A recent study found that exposure to certain per- and polyfluoroalkyl substances may be associated with shorter sleep duration and increased sleep disturbance in young adults.

In the study, published in Environmental Advances, researchers provided new evidence linking these persistent environmental pollutants to adverse sleep outcomes. The cross-sectional and longitudinal study included 136 young adults (mean age = 19 years at baseline) recruited from the Southern California Children's Health Study between 2014 and 2018. A subset of 76 participants was reassessed between 2020 and 2022.

The study population was predominantly Hispanic (58%), with 67% having parents' education above high school. Participants slept on average 8.04 (standard deviation [SD] = 1.49) hours at baseline and 6.86 (SD = 1.16) hours at follow-up. The average sleep disturbance score at follow-up was 48.02 (SD = 7.44) and the average sleep impairment score was 50.36 (SD = 9.07).

Plasma concentrations of per- and polyfluoroalkyl substances (PFAS) were measured using liquid chromatography–high-resolution mass spectrometry. Seven PFAS were quantified: perfluorodecanoic acid (PFDA), perfluorononanoic acid (PFNA), perfluorohexane sulfonate (PFHxS), Perfluorooctane sulfonate (PFOS), perfluorooctanoate (PFOA), perfluoroheptane sulfonic acid (PFHpS), and perfluoropentane sulfonic acid (PFPeS).

Sleep outcomes included self-reported sleep duration at baseline and follow-up, as well as sleep disturbance and sleep-related impairment measured at follow-up using validated PROMIS instruments.

Multiple linear regression models assessed cross-sectional associations between PFAS exposures (in tertiles) and sleep outcomes, adjusting for relevant covariates. Longitudinal analysis employed generalized estimating equations to examine associations between baseline PFAS and sleep duration over time.

The researchers employed a multifaceted approach, combining epidemiologic analysis with computational toxicology and proteomics data to investigate potential mechanisms. Computational toxicology analysis utilized the Comparative Toxicogenomics Database and Toxicology in the 21st Century database to identify potential genetic links between PFAS and sleep disorders.

Among the key findings were:

• One tertile increase in PFDA at baseline was associated with 0.39 hours less nightly sleep (95% confidence interval [CI] = –0.73 to –0.05).
• At follow-up, PFHxS and PFOA were associated with 0.39 (95% CI = –0.72 to –0.05) and 0.32 (95% CI = –0.63 to –0.01) hours less sleep, respectively.
• PFOS was associated with higher sleep disturbance scores (β = 2.99, 95% CI = 0.67–5.31) and sleep-related impairment scores (β = 3.35, 95% CI = 0.51–6.20) at follow-up.
• PFOS was suggestively associated with insufficient sleep (< 7 hours) at follow-up (odds ratio [OR] = 2.25, 95% CI = 1.04–4.89, FDR-P value: .28).
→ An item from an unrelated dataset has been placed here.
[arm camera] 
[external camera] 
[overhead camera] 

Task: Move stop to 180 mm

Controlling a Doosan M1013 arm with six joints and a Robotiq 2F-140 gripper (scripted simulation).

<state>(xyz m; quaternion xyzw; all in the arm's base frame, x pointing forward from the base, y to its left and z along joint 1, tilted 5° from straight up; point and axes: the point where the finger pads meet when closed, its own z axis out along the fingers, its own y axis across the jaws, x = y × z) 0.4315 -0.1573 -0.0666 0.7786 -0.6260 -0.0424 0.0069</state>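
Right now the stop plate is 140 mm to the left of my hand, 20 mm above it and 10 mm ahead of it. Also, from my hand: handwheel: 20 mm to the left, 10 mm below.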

The researchers identified several proteins that may mediate the relationship between PFAS and sleep outcomes:

• Corticosteroid 11-beta-dehydrogenase isozyme 1 (HSD11B1) mediated 37% of the total effect of PFOA on sleep duration at follow-up.
• Cathepsin B (CTSB) mediated the association between PFOS and sleep disturbance.
• Interleukin-6 receptor subunit beta (IL6ST), dickkopf-related protein 3 (DKK3), ectonucleoside triphosphate diphosphohydrolase 5 (ENTPD5), scavenger receptor cysteine-rich domain-containing group B protein (SSC4D), and tyrosine-protein kinase receptor (TYRO3) all mediated the association between PFOS and sleep-related impairment.

Computational toxicology analysis suggested that PFOS, PFOA, and PFDA may be linked to sleep-wake disorders through genes including IL1B, POMC, BHLHE41, and CHRNB2. These PFAS were also associated with GO terms related to circadian rhythm.

Toxicity screening indicated that PFDA, PFOA, and PFOS increased activity of the human Nrf2 transcriptional factor (a biomarker for oxidative stress) and decreased activity of the human estrogen receptor alpha transcriptional factor.

The study's strengths included its prospective design, multi-omics approach, and focus on young adults. Limitations included the relatively small sample size and potential for residual confounding.

The authors declared having no competing interests.